- **DESCRIPTION OF THE TASK**
Count up the lines in the listing below that hold "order", and answer with the total alone.

- **DATA**
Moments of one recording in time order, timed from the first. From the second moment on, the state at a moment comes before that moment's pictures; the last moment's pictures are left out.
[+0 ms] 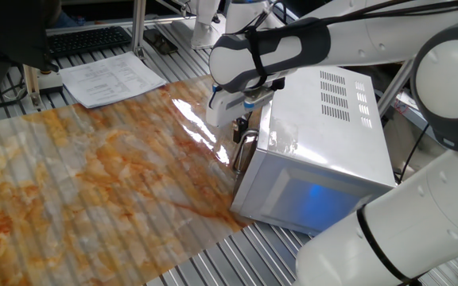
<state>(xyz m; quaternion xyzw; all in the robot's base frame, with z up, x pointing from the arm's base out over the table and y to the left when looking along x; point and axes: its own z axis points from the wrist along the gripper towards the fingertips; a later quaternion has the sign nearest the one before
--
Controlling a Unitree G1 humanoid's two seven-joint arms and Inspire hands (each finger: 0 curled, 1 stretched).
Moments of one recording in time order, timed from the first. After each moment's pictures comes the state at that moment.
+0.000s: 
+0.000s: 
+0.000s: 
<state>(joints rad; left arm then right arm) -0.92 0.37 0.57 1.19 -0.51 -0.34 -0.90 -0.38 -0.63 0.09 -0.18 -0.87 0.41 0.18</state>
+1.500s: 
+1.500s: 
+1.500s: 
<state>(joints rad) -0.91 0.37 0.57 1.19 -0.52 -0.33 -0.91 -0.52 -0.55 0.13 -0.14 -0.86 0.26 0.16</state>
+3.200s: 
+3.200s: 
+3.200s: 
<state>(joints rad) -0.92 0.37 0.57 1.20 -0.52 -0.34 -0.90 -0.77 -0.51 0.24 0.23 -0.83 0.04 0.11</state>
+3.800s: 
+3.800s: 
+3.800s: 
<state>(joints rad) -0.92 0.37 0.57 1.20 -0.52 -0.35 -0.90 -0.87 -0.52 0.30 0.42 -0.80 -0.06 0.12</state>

- **WRITTEN REPLY**
2